> Problem details:
Repeat the lines of the data that follow, please, starting at the first and stopping after the one with "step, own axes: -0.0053".

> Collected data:

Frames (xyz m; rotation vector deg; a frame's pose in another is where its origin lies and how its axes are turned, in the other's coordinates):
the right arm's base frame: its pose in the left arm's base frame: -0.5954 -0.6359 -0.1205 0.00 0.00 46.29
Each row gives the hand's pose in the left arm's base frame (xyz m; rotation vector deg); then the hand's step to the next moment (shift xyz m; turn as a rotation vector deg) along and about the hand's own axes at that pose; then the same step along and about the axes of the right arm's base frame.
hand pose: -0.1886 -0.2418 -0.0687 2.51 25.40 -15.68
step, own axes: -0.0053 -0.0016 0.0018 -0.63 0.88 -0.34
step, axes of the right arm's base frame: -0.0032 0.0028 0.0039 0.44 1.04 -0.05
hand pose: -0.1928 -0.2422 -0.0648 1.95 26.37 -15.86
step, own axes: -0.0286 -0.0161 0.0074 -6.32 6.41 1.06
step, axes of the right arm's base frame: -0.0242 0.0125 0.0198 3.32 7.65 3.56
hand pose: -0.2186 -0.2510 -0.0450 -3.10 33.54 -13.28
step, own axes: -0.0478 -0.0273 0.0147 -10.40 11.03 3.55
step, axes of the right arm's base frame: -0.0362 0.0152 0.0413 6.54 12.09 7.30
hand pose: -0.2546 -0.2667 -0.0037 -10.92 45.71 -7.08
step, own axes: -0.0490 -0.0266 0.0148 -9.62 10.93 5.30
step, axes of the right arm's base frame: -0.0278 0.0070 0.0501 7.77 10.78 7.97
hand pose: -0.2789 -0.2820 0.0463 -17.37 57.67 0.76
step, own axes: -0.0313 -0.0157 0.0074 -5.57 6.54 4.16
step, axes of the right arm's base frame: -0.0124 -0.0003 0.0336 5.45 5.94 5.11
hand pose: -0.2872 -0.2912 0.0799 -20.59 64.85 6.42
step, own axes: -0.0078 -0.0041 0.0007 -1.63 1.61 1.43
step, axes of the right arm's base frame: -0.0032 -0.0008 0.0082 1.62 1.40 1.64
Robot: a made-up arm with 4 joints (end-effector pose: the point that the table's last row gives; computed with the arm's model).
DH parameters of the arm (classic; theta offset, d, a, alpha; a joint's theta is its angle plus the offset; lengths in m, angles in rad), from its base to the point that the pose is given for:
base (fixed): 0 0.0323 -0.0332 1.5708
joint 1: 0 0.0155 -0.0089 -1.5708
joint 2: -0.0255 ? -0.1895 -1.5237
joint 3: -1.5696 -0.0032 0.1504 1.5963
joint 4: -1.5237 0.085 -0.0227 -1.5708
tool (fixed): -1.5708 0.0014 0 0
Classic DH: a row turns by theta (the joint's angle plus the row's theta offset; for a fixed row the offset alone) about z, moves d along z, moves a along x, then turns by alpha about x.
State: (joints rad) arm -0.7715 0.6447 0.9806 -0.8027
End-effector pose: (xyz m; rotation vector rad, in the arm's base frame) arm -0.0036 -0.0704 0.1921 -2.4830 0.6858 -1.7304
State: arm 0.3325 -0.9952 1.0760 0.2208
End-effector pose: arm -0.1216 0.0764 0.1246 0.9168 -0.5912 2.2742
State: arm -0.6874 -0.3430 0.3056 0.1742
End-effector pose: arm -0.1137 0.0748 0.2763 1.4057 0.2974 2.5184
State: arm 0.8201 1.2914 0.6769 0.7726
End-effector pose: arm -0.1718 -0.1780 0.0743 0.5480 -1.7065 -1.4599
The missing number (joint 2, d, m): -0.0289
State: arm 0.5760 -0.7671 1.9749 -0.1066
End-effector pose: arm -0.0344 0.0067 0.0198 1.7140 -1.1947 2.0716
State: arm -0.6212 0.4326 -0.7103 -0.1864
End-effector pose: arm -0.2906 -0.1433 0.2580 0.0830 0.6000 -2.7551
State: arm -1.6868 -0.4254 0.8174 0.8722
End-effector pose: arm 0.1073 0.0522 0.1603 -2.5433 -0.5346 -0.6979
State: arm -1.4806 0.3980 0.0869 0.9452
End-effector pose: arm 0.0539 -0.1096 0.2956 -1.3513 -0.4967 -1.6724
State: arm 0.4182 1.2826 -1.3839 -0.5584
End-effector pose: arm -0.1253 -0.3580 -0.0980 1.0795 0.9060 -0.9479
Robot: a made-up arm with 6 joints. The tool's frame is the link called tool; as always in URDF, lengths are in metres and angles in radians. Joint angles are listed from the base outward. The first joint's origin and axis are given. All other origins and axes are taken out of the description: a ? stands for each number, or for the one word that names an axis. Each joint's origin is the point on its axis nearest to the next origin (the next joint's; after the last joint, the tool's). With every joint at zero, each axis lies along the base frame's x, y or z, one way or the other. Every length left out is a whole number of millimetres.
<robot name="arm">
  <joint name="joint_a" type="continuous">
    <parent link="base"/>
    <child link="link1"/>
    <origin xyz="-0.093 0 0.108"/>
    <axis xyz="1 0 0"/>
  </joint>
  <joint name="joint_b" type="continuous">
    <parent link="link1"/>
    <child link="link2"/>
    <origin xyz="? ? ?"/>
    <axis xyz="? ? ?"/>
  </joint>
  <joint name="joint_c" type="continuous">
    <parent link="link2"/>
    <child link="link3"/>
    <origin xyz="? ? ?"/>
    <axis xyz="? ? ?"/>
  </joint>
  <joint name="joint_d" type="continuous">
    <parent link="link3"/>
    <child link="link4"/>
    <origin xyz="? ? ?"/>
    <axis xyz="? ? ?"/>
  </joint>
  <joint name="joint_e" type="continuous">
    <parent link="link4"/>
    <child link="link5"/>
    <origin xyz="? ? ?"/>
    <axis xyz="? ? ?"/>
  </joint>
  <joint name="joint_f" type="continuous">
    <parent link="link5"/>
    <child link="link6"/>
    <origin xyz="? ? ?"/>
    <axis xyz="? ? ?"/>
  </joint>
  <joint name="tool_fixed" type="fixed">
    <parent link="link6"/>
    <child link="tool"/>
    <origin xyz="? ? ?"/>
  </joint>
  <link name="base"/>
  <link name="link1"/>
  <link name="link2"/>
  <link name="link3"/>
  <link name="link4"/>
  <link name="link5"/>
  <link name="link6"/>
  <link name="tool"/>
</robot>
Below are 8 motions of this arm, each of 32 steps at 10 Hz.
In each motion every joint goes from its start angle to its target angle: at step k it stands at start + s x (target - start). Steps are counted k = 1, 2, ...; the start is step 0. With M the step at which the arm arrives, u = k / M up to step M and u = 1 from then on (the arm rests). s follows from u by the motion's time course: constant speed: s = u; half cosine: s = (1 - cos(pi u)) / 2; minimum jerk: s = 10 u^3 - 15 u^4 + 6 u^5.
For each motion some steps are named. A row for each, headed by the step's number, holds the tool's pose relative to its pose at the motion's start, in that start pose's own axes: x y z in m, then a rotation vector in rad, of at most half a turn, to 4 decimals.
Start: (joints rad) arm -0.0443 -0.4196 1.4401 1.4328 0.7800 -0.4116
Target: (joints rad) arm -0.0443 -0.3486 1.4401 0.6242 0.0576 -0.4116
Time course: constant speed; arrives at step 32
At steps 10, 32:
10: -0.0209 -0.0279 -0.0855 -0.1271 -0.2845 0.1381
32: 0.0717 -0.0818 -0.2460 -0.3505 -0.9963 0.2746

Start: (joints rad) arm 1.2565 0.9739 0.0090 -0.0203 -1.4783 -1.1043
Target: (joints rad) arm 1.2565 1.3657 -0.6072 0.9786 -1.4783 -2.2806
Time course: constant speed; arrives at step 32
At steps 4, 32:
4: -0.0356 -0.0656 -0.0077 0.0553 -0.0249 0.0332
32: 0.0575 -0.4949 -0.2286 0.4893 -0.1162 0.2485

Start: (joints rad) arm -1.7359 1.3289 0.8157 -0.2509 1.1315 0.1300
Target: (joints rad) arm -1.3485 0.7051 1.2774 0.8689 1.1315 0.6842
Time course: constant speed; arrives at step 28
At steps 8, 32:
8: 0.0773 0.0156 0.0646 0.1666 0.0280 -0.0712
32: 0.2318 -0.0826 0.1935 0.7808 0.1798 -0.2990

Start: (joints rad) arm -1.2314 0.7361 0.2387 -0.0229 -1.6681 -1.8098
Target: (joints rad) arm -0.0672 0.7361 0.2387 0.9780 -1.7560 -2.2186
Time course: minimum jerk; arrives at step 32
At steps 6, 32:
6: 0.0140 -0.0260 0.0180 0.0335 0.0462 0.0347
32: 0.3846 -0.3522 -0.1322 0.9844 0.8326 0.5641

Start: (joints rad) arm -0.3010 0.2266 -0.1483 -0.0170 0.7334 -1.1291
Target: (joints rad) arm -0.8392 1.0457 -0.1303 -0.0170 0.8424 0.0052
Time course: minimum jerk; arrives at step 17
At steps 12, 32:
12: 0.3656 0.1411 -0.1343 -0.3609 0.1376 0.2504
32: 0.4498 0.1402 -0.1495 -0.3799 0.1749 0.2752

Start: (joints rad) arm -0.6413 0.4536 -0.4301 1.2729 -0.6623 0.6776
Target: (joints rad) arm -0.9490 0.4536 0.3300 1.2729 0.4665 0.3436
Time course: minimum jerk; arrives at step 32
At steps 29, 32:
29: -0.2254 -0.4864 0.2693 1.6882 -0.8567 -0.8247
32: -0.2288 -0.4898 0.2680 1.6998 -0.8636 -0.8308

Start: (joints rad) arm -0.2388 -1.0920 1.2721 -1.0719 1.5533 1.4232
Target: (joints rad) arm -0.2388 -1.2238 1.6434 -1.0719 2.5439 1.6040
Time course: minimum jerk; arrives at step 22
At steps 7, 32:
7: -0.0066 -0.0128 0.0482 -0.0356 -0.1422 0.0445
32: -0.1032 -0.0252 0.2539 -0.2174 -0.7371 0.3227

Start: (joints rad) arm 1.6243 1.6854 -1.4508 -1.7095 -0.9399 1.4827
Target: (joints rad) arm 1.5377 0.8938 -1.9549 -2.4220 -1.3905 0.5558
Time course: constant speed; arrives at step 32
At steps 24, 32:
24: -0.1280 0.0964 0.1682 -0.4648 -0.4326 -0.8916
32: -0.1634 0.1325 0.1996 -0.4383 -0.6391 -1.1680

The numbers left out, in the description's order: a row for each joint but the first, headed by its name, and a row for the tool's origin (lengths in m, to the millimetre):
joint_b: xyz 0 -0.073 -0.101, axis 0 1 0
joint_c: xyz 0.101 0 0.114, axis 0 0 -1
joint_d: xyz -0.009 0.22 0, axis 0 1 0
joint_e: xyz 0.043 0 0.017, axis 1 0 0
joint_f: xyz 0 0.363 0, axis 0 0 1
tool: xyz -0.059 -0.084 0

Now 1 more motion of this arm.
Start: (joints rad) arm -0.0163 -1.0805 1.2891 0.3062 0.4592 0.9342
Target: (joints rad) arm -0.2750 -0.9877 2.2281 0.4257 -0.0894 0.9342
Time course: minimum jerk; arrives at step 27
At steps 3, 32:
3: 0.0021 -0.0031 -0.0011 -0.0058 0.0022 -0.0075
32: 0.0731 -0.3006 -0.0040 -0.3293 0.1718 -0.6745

> Reply:
Frames (xyz m; rotation vector deg; a frame's pose in another is where its origin lies and how its axes are turned, in the other's coordinates):
the right arm's base frame: its pose in the left arm's base frame: -0.5954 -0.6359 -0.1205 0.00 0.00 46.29
Each row gives the hand's pose in the left arm's base frame (xyz m; rotation vector deg); then the hand's step to the next moment (shift xyz m; turn as a rotation vector deg) along and about the hand's own axes at that pose; then the same step along and about the axes of the right arm's base frame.
hand pose: -0.1886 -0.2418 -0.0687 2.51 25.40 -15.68
step, own axes: -0.0053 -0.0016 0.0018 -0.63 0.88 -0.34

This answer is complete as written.